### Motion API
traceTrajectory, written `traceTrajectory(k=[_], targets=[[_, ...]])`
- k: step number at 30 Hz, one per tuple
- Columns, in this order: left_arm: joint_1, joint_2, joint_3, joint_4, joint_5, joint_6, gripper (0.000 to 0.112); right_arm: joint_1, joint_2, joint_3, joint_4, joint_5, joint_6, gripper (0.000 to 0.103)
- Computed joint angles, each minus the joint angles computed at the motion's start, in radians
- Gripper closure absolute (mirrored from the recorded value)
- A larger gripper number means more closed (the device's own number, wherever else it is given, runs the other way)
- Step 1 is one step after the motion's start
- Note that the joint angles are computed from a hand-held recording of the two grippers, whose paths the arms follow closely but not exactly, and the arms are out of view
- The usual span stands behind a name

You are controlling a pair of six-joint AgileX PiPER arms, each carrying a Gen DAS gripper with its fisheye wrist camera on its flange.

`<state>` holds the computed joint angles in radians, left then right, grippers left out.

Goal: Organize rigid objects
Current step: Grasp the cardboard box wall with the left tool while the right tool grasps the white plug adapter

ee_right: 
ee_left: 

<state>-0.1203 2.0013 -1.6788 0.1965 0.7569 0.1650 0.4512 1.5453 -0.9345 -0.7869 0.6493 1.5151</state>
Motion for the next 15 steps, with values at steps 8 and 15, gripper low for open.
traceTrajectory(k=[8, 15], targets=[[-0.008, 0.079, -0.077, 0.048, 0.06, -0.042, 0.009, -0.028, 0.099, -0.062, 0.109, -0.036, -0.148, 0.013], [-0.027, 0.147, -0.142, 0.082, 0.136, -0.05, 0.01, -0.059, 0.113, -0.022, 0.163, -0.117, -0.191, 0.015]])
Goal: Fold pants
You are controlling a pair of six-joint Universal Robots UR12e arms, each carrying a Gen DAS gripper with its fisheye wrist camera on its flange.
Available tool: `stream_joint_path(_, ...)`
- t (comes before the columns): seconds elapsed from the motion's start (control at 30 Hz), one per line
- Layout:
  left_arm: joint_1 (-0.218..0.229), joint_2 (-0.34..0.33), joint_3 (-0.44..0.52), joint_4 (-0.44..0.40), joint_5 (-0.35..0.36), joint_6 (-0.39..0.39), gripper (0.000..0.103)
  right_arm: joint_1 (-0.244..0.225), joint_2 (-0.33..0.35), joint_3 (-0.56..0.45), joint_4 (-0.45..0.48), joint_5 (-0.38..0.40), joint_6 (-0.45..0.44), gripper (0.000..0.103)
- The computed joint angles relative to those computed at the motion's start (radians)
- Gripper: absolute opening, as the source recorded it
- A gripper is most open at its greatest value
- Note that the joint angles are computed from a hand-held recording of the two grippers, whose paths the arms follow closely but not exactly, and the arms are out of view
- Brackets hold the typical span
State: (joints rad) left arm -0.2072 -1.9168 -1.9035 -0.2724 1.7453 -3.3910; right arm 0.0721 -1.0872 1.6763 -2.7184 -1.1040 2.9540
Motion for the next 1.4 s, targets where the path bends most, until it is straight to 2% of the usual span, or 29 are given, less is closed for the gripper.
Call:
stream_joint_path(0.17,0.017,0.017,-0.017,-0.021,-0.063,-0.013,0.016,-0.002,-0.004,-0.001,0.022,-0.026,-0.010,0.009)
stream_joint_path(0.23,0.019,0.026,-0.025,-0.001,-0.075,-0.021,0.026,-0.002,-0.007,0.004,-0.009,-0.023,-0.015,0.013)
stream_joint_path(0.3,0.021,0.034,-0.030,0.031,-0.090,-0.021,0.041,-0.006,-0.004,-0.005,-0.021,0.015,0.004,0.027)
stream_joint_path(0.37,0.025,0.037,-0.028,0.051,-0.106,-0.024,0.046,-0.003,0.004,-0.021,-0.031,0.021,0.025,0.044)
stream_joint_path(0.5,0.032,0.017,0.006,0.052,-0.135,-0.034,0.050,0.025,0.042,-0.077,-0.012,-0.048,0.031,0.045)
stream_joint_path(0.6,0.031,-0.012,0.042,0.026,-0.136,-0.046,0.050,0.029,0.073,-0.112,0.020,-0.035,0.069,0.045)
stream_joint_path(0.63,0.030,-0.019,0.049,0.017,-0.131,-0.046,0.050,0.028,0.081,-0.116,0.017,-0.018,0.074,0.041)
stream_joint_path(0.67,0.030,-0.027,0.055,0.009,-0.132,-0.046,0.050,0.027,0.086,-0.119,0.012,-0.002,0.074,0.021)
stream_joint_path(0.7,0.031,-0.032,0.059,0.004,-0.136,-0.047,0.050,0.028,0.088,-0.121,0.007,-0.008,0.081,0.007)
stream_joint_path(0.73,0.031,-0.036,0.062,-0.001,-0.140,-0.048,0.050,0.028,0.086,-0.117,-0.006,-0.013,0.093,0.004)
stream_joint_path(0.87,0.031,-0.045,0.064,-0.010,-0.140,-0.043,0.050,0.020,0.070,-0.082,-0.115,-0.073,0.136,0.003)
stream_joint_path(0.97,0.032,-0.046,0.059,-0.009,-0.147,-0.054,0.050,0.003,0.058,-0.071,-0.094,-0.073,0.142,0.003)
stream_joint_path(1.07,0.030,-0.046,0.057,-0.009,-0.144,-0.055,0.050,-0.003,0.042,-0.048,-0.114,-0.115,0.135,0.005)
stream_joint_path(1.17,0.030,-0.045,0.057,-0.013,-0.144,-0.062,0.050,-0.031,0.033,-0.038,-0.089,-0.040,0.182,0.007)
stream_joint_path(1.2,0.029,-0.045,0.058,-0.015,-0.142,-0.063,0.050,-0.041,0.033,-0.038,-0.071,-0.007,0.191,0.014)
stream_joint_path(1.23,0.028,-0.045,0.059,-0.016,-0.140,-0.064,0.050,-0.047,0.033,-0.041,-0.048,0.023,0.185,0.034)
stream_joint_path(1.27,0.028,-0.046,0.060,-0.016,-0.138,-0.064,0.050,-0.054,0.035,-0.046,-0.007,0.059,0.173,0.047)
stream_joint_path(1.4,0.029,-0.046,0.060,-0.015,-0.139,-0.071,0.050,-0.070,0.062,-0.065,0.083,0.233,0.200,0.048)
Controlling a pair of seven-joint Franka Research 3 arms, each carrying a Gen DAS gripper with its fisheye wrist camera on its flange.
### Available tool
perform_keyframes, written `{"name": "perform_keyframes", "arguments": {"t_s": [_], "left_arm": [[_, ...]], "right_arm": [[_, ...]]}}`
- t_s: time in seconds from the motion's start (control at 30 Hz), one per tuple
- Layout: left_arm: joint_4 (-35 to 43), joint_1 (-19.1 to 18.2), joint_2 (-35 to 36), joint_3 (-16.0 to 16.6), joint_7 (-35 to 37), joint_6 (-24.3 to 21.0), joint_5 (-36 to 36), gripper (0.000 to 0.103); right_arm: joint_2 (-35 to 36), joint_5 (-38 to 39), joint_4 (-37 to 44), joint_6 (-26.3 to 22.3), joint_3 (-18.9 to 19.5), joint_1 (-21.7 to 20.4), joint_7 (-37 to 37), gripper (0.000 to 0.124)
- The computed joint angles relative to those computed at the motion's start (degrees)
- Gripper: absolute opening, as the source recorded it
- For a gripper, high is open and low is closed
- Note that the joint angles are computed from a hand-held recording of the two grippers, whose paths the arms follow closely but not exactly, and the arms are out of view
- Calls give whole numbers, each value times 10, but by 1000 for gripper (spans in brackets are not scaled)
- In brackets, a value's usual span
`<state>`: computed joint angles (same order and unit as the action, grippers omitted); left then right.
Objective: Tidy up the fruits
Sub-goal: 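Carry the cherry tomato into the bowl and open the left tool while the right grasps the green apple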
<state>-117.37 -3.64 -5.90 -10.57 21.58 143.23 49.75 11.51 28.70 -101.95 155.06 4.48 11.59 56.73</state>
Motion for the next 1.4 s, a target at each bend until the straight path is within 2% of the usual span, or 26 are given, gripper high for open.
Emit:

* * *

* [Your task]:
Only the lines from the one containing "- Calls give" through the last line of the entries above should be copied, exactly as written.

* [Your response]:
- Calls give whole numbers, each value times 10, but by 1000 for gripper (spans in brackets are not scaled)
- In brackets, a value's usual span
`<state>`: computed joint angles (same order and unit as the action, grippers omitted); left then right.
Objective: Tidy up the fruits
Sub-goal: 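Carry the cherry tomato into the bowl and open the left tool while the right grasps the green apple
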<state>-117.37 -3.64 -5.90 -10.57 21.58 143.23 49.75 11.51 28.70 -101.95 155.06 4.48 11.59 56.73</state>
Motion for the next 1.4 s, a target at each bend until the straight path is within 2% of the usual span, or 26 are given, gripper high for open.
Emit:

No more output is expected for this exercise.